Records contained in a dataset
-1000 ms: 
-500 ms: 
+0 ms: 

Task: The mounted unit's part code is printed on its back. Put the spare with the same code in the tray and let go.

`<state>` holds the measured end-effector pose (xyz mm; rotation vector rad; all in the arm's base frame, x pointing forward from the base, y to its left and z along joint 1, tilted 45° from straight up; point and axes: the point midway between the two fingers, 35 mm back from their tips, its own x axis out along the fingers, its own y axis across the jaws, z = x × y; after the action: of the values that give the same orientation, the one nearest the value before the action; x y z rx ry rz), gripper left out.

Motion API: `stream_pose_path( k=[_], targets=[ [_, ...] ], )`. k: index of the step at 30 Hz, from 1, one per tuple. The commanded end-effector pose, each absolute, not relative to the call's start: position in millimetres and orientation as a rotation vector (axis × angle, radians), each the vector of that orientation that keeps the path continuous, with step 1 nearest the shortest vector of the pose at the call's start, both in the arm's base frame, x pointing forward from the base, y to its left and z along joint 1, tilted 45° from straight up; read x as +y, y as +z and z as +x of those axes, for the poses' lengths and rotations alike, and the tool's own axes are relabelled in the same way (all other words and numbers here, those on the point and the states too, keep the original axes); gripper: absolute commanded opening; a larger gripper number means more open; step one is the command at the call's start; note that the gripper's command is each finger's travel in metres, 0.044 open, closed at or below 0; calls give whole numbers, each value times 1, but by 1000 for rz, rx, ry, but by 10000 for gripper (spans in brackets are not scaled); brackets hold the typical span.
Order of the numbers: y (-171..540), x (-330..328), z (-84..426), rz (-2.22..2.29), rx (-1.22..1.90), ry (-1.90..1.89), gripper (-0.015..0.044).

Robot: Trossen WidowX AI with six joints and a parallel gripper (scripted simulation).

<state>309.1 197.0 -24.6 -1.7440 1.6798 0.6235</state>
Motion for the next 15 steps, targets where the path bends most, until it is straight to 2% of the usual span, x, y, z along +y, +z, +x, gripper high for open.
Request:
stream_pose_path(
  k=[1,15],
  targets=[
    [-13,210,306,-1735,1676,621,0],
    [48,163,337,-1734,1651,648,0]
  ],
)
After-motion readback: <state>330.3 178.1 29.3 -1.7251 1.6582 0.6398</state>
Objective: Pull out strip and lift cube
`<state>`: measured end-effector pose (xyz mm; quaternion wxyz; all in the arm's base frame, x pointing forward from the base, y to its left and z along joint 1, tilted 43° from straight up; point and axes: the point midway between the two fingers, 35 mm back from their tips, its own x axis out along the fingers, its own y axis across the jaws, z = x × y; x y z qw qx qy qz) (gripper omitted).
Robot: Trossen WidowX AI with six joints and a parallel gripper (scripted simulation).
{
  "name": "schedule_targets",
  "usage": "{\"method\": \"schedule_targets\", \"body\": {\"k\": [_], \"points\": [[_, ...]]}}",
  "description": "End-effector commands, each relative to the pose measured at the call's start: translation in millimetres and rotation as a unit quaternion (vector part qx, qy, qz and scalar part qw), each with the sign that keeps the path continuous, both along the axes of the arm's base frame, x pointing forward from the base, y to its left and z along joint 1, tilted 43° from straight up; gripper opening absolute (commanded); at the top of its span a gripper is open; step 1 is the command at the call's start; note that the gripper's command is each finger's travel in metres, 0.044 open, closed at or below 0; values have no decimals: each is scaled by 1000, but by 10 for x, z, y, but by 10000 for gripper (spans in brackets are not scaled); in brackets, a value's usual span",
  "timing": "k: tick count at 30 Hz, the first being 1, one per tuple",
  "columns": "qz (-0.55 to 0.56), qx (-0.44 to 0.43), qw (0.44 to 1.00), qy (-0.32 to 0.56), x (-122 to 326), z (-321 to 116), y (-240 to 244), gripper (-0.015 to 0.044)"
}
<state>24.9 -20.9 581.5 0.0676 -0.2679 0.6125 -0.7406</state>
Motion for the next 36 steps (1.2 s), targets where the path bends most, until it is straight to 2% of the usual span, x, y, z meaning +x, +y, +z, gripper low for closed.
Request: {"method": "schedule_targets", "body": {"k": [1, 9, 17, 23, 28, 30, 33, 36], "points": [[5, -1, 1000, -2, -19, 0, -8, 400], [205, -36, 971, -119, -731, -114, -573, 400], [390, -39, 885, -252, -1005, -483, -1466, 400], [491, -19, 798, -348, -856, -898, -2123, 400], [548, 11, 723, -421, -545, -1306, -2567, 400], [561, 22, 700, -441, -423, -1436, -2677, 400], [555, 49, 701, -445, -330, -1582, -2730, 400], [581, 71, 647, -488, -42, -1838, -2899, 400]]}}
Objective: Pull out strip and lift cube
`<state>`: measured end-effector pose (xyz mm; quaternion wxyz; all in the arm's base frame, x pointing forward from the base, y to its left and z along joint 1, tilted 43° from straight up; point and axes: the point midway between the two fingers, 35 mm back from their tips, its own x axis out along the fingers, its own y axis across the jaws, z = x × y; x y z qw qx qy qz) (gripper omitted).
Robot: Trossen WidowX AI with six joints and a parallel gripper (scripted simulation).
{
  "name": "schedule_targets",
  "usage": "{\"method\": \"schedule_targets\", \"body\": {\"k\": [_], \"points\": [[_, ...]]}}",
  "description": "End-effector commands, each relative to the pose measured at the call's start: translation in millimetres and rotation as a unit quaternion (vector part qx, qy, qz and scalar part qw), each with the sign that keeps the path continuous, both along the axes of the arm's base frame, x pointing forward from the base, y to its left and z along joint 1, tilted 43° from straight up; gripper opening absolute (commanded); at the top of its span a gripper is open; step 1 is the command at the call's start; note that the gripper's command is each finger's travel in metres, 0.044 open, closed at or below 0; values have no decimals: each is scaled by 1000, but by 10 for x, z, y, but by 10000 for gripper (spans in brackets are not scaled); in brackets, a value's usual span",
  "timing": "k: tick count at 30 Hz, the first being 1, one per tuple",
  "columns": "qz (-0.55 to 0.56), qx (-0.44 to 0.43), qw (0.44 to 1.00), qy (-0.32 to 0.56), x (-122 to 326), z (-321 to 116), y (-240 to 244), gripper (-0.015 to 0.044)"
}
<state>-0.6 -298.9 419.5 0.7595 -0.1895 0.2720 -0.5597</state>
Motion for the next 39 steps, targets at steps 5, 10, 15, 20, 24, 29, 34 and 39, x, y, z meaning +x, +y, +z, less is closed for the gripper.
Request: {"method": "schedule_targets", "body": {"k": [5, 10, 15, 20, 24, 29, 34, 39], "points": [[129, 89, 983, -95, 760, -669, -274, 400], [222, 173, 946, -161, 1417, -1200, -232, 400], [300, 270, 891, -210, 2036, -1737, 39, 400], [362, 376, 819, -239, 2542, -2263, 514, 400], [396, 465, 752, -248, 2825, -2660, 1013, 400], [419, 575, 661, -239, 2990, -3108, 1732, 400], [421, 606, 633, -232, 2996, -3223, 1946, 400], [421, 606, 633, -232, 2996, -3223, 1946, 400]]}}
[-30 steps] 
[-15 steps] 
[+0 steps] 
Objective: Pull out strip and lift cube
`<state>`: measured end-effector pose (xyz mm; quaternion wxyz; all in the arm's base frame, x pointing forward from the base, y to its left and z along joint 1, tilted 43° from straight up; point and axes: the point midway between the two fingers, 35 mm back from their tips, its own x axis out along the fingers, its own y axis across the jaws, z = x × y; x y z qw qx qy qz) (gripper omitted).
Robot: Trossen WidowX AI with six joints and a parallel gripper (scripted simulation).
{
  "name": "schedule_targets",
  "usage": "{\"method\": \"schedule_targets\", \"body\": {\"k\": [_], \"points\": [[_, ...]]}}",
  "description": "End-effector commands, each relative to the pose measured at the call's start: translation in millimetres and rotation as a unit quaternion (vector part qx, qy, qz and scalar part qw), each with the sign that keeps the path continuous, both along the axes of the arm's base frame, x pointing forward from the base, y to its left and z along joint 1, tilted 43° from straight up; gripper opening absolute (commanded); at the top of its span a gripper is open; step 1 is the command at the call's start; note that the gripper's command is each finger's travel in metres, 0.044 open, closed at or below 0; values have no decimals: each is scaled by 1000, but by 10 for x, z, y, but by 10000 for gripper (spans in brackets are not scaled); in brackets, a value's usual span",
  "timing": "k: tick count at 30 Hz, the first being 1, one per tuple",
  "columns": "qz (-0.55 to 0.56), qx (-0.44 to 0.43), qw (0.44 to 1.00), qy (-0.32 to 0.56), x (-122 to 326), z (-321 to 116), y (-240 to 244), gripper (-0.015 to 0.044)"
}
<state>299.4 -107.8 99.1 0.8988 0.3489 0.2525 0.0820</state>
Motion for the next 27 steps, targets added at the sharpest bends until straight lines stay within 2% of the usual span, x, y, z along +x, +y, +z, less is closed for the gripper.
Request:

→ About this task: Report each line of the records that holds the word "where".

→ Answer:
Motion for the next 15 steps, targets where the path bends most, until it is straight to 2% of the usual span, x, y, z along +y, +z, +x, gripper high for open.
Motion for the next 36 steps (1.2 s), targets where the path bends most, until it is straight to 2% of the usual span, x, y, z meaning +x, +y, +z, gripper low for closed.

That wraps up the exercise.